Task requirements
Start at the first record below and retype through the last, exactly.

[[ Data supplied open ]]

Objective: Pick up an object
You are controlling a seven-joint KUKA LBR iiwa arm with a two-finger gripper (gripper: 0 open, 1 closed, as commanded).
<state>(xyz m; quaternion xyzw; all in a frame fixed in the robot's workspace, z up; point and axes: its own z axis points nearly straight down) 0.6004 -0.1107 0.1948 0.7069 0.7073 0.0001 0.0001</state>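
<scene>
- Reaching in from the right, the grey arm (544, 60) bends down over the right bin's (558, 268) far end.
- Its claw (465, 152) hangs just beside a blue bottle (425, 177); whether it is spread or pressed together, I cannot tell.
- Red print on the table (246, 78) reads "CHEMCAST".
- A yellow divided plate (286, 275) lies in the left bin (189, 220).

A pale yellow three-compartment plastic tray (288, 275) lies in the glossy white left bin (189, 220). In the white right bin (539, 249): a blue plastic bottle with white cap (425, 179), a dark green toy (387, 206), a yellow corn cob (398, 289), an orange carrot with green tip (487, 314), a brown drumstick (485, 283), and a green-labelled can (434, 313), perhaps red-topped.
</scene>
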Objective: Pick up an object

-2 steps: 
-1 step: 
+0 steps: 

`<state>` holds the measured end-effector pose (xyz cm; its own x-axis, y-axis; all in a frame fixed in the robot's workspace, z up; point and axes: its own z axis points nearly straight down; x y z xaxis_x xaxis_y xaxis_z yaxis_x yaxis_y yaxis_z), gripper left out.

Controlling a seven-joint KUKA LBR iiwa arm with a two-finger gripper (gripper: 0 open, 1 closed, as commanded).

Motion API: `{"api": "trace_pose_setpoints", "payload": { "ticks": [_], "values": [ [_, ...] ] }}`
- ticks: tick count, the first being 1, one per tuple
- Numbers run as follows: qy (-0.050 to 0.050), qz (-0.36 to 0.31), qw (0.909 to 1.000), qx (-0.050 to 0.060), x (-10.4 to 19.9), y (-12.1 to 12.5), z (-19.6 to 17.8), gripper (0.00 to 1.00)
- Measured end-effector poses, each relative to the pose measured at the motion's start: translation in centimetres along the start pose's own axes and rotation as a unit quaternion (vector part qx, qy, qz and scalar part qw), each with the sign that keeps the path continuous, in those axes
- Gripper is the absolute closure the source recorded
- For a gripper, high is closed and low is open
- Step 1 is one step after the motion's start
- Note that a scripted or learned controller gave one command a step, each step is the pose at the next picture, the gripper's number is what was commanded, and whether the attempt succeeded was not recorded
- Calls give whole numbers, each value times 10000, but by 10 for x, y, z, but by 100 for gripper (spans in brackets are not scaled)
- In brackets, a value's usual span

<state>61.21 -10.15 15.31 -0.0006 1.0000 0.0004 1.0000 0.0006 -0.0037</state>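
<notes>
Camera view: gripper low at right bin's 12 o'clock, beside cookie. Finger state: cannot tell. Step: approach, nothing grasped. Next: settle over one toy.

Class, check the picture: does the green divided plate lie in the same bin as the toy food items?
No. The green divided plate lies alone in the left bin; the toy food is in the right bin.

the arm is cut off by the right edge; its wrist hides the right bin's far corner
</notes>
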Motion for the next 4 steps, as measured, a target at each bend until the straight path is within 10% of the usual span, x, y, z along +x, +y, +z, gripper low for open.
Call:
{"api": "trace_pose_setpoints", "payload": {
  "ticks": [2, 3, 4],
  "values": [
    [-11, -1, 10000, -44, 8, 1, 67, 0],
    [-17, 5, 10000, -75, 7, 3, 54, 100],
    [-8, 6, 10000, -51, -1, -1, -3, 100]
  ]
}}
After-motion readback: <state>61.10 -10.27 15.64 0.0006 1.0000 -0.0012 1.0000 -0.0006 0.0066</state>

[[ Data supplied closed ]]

Task response
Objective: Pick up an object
You are controlling a seven-joint KUKA LBR iiwa arm with a two-finger gripper (gripper: 0 open, 1 closed, as commanded).
<state>(xyz m; quaternion xyzw; all in a frame fixed in the robot's workspace, z up; point and axes: its own z axis points nearly straight down) 0.6004 -0.1107 0.1948 0.7069 0.7073 0.0001 0.0001</state>
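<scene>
- Reaching in from the right, the grey arm (544, 60) bends down over the right bin's (558, 268) far end.
- Its claw (465, 152) hangs just beside a blue bottle (425, 177); whether it is spread or pressed together, I cannot tell.
- Red print on the table (246, 78) reads "CHEMCAST".
- A yellow divided plate (286, 275) lies in the left bin (189, 220).

A pale yellow three-compartment plastic tray (288, 275) lies in the glossy white left bin (189, 220). In the white right bin (539, 249): a blue plastic bottle with white cap (425, 179), a dark green toy (387, 206), a yellow corn cob (398, 289), an orange carrot with green tip (487, 314), a brown drumstick (485, 283), and a green-labelled can (434, 313), perhaps red-topped.
</scene>
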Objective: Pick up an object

-2 steps: 
-1 step: 
+0 steps: 

`<state>` holds the measured end-effector pose (xyz cm; its own x-axis, y-axis; all in a frame fixed in the robot's workspace, z up; point and axes: its own z axis points nearly straight down; x y z xaxis_x xaxis_y xaxis_z yaxis_x yaxis_y yaxis_z), gripper left out.

Controlling a seven-joint KUKA LBR iiwa arm with a two-finger gripper (gripper: 0 open, 1 closed, as commanded).

Motion API: `{"api": "trace_pose_setpoints", "payload": { "ticks": [_], "values": [ [_, ...] ] }}`
- ticks: tick count, the first being 1, one per tuple
- Numbers run as follows: qy (-0.050 to 0.050), qz (-0.36 to 0.31), qw (0.909 to 1.000), qx (-0.050 to 0.060), x (-10.4 to 19.9), y (-12.1 to 12.5), z (-19.6 to 17.8), gripper (0.00 to 1.00)
- Measured end-effector poses, each relative to the pose measured at the motion's start: translation in centimetres along the start pose's own axes and rotation as a unit quaternion (vector part qx, qy, qz and scalar part qw), each with the sign that keeps the path continuous, in those axes
- Gripper is the absolute closure the source recorded
- For a gripper, high is closed and low is open
- Step 1 is one step after the motion's start
- Note that a scripted or learned controller gave one command a step, each step is the pose at the next picture, the gripper's number is what was commanded, and whether the attempt succeeded was not recorded
- Calls give whole numbers, each value times 10000, but by 10 for x, y, z, but by 100 for gripper (spans in brackets are not scaled)
- In brackets, a value's usual span

<state>61.21 -10.15 15.31 -0.0006 1.0000 0.0004 1.0000 0.0006 -0.0037</state>
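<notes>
Camera view: gripper low at right bin's 12 o'clock, beside cookie. Finger state: cannot tell. Step: approach, nothing grasped. Next: settle over one toy.

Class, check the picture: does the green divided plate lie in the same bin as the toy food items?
No. The green divided plate lies alone in the left bin; the toy food is in the right bin.

the arm is cut off by the right edge; its wrist hides the right bin's far corner
</notes>
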Motion for the next 4 steps, as measured, a target at each bend until the straight path is within 10% of the usual span, x, y, z along +x, +y, +z, gripper low for open.
Call:
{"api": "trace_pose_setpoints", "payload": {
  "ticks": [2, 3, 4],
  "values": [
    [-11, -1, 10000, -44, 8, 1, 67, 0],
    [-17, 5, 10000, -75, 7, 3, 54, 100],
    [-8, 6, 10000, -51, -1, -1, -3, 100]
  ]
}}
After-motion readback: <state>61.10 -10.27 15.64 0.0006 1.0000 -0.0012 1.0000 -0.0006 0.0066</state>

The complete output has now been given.